*Data section*.
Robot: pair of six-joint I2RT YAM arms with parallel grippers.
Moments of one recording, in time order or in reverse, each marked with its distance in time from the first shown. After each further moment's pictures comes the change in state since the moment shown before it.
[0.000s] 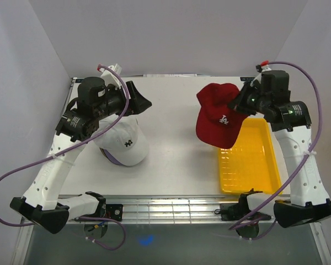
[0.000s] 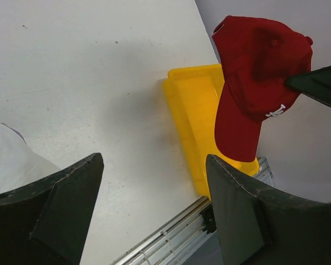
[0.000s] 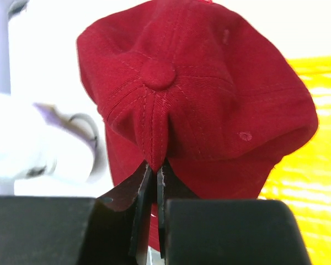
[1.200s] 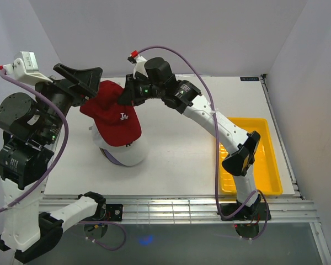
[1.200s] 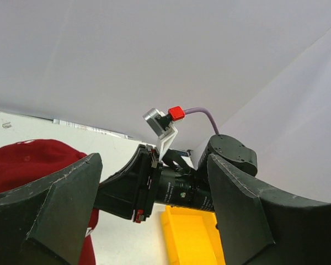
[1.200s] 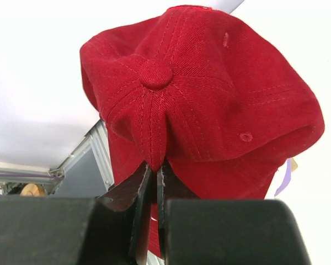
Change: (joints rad) left arm 0.000 -0.175 0.379 -0.034 -0.486 -0.042; right arm 0.782 0.839 0.730 0.417 -0.171 0.006
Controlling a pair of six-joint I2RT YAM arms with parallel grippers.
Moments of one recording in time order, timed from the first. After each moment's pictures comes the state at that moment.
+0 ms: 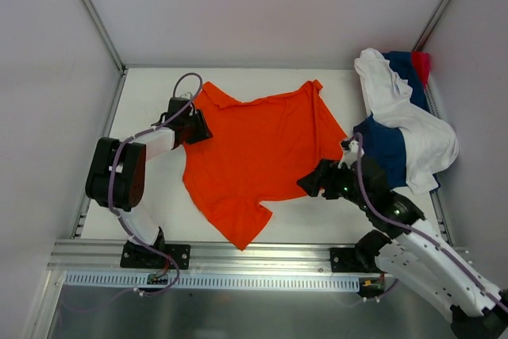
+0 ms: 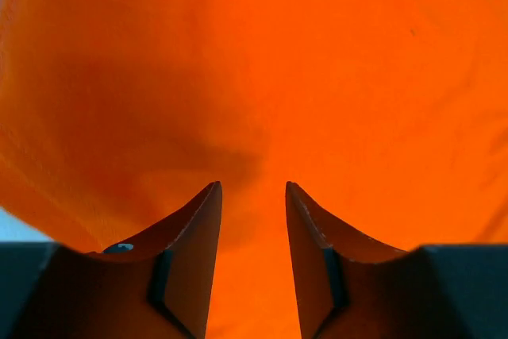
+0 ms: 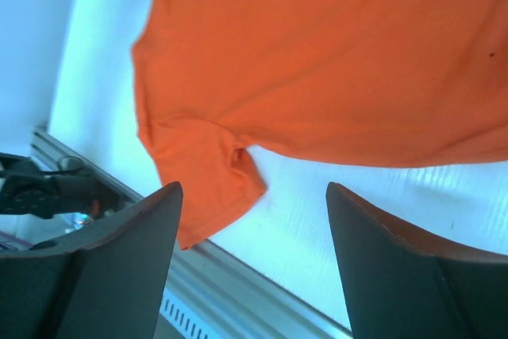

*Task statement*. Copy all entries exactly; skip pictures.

*Solution*.
Robot: pair of six-joint I2RT YAM arms with parallel grippers.
Moments of one recording, in time order or in reverse, each marked with its distance in time from the first shown. After each further moment's pictures comes the change in state since the moment shown before it.
[0.000s] 
[0.000s] 
[0.000s] 
[1.200s] 
[1.200s] 
[1.200s] 
Change: (joints rad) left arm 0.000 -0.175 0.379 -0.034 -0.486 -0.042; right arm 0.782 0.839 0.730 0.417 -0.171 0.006
Controlling a pair of six-joint I2RT YAM arms with parallel grippers.
Moments of one recording in time order, timed from the first. After each moment's pictures comes the state at that moment.
+0 ms: 
+0 ms: 
+0 ms: 

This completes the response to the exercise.